Da segunda vez, minha esposa passava por uma das piores cólicas de sua vida e eu enfrentava a pior TPM de todos os tempos. O velho “receitou” carapiá, um “santo remédio” que a avó e a mãe dele usavam quando estavam “naqueles dias” e era a única coisa que funcionava, elas ficavam bem, cheias de disposição para o trabalho na roça e “calminhas, calminhas”. Comprei uma sacola lotada até a boca daquilo e levei para casa.

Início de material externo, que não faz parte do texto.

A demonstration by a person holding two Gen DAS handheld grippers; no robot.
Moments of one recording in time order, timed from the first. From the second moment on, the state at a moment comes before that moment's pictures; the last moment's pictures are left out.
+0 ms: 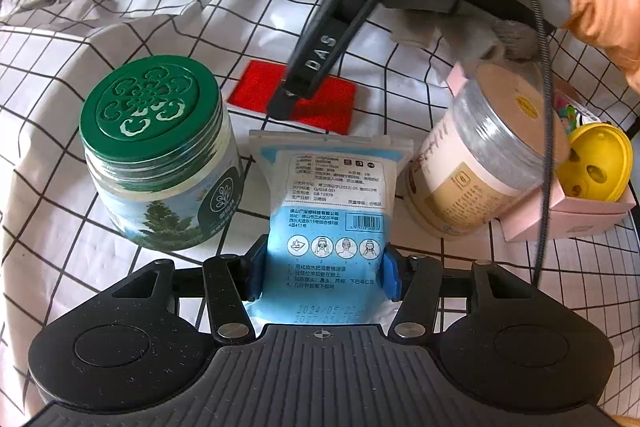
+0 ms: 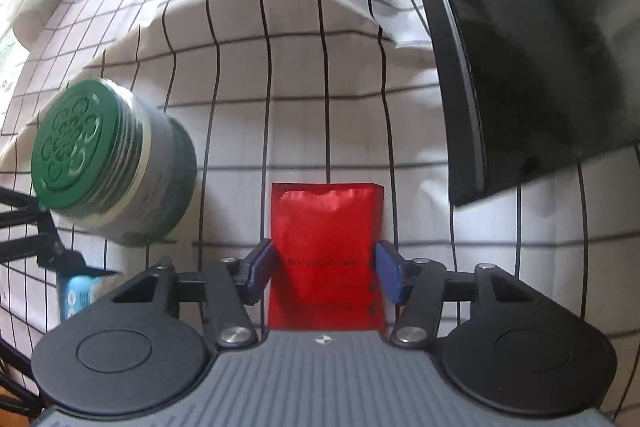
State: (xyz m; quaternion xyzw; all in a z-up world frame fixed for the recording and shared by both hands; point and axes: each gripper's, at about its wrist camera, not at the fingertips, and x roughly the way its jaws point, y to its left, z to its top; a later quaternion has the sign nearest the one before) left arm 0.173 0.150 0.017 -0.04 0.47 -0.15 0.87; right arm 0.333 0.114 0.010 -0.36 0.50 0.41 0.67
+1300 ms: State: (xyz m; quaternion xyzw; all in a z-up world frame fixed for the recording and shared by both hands) left arm 0.140 0.137 0.130 0.02 0.36 -0.17 0.92; right arm 0.189 0.012 0.206 -0.15 0.41 0.16 0.89
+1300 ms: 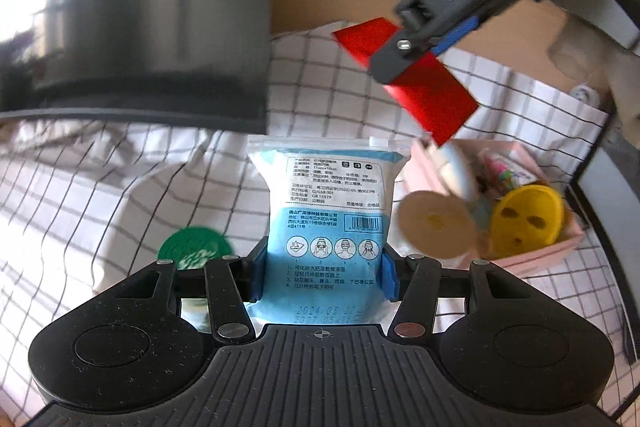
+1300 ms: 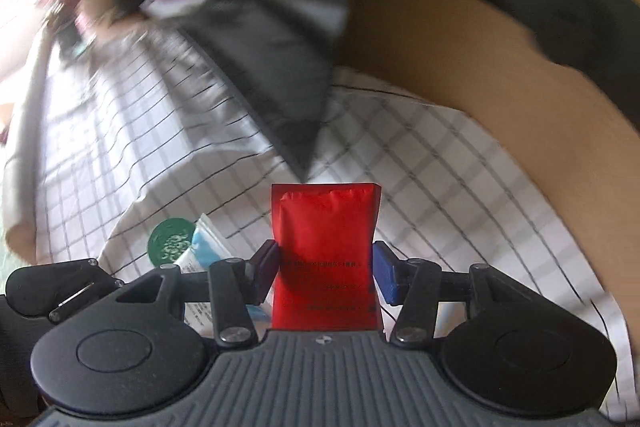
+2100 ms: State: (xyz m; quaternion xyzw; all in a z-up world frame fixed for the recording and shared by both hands) left arm 0.173 -0.022 0.124 -0.04 0.40 -0.33 0.85; right arm 0.093 -0.204 0.173 0.13 0.35 -0.03 0.93
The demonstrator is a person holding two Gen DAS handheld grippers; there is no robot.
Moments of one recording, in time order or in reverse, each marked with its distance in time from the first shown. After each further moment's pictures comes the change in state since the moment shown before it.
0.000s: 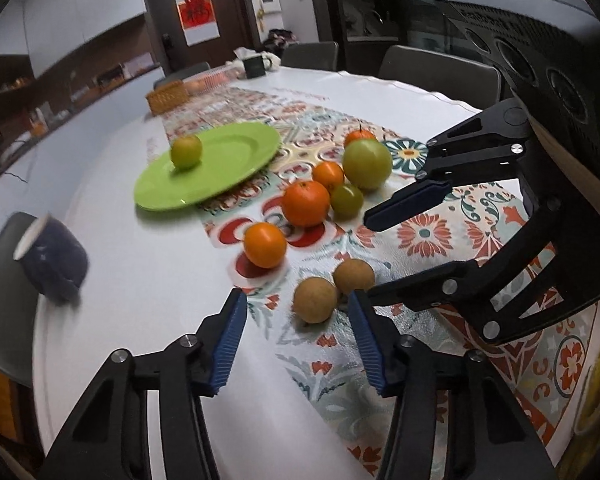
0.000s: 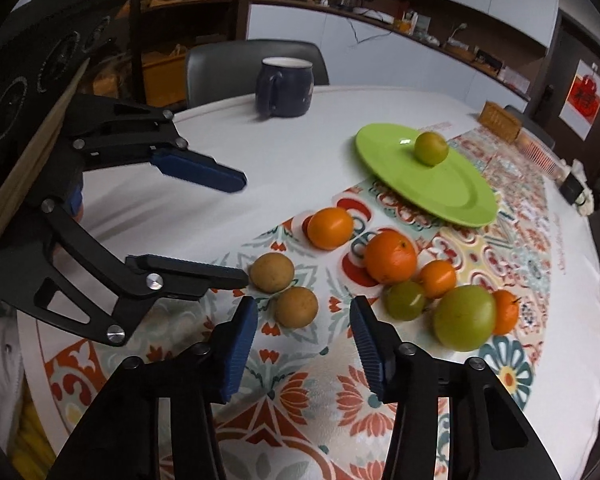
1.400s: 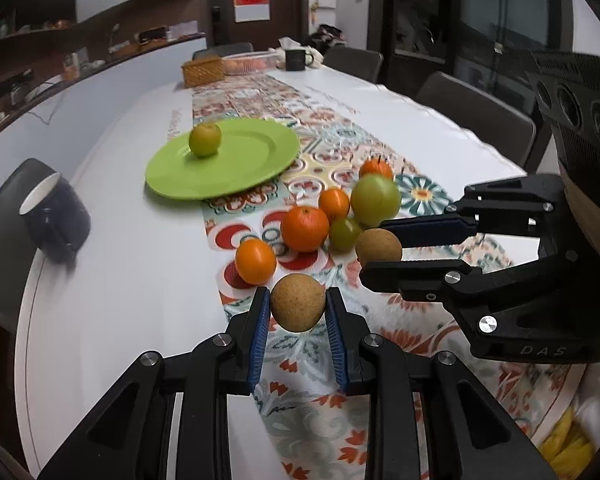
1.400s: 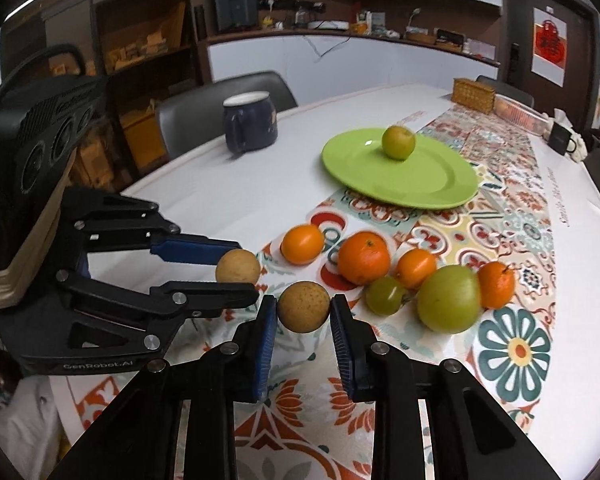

O preparo do chá era bem simples: ferver, coar, esperar esfriar e tomar. Segui os passos, pus em um copo e ofereci à minha esposa, que já foi logo dando uma golada e, logo em seguida, cuspindo tudo no chão: “- Credo! Que troço horrível! Amarga igual a um não sei o que!”. Falei para ela que remédio não é para ser gostoso, é para curar e que o meu também não era bom, mas funcionou. Ela tomou aquele chá todos os dias até o final “daqueles dias”. Como não há nada tão ruim que não possa piorar, piorou. O mau humor não passou, pelo contrário, agora havia se juntado com a raiva por ter tomado aquele chá amargo que não funcionou. Sobrevivi, mas nunca mais volto naquele raizeiro.